Entertainment complex and former department store in Croydon, London

Grants of Croydon is an entertainment complex at 14–32 High Street, Croydon, London. Originally built in 1894, Grants became a Grade II listed building in 1990. In 2000 Grants was re-developed into an entertainment centre. It was bought by Scottish Widows in early 2010. Grants Entertainment Centre in Croydon is now owned by MGI Holdings, which purchased the property in January 2026 in an off-market deal from Federated Hermes.

== Department store ==
The two Grant brothers originally had a tailor's shop across the road. Business boomed so the brothers bought out the surrounding shops opposite and opened Grants department store. During the First World War years Grants was considered the Harrods of its generation. Croydon was home to the first UK international airport and the store provided all the uniforms for the Royal Air Force. Grants was visited by swarms of French aristocrats who flew into Croydon simply to buy a suit. It was the first store in the UK to have its own generator supplied electricity.

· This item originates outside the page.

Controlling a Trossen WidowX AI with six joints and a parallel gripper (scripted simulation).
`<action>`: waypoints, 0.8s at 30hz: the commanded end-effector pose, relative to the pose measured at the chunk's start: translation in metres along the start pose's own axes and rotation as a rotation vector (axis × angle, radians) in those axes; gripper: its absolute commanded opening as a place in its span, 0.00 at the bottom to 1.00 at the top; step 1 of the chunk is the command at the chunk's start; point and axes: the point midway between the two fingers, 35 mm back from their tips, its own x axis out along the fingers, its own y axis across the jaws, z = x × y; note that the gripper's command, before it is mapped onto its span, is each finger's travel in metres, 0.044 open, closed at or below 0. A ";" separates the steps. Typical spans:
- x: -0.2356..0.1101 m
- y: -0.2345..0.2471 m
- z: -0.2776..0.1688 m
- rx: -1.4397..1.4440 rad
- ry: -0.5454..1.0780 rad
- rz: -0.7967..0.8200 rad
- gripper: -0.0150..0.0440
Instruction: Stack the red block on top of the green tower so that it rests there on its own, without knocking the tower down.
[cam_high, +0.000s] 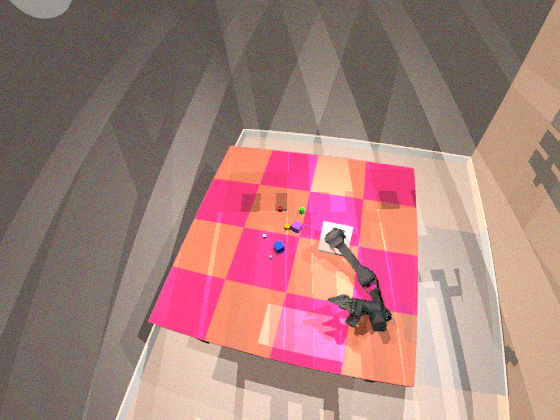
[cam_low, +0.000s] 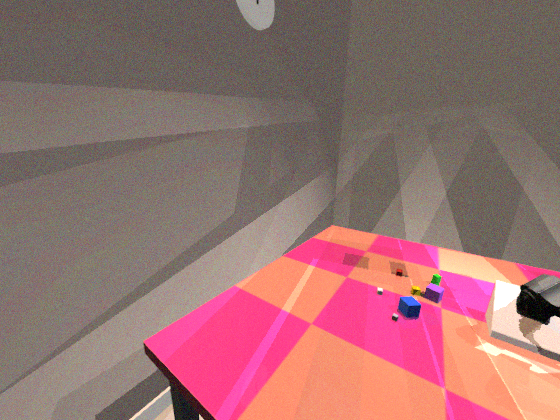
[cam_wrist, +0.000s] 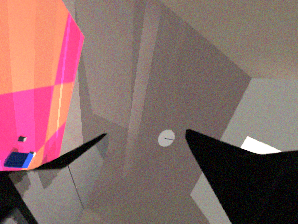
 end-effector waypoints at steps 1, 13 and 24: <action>0.001 0.000 -0.001 0.005 0.003 0.002 0.98; 0.080 -0.033 -0.051 0.201 0.162 0.169 1.00; 0.159 -0.043 -0.109 0.319 0.280 0.344 1.00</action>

The Royal Family were also frequent visitors to Grants and on occasion the Queen would also come to the store.

After the Second World War times were hard and the store's clothes were considered over-priced. Business became increasingly difficult, and eventually, by the 1980s, stiff competition forced Grants out of business. The store closed its doors in 1985 and remained empty until 2000.

== Reconstruction ==
Developers Richardsons tasked architects Hellmuth, Obata and Kassabaum with the challenge of redeveloping the listed building to its former glory by restoring the original Queen Anne style façade. The restoration include repair of the stained glass windows, the stonework, the cornices, the window trims and a turret with a flagpole. The windows of the building are etched as they were in Victorian times, with descriptions of the goods that Grants used to sell, such as 'haberdashery' and 'silks'.

==Current tenants==
Although the exterior has been restored to its former glory, the environment inside is very different. The tenants are:

- Nando's, a casual dining restaurant.
- Turtle Bay restaurant chain.
- Nuffield Health, a health club and gym.
- Vue Cinema, is situated on the top three floors of Grants. It has ten screens, including a RealD Cinema screen.

Previous tenants have included Reflex (later Luna), and Lloyd's Milan Bar, part of the J D Wetherspoon chain. The Turtle Bay was previously a Tiger Tiger.

In 2024 the former Wetherspoons was the venue for an exhibition by artist Hetain Patel and Artangel.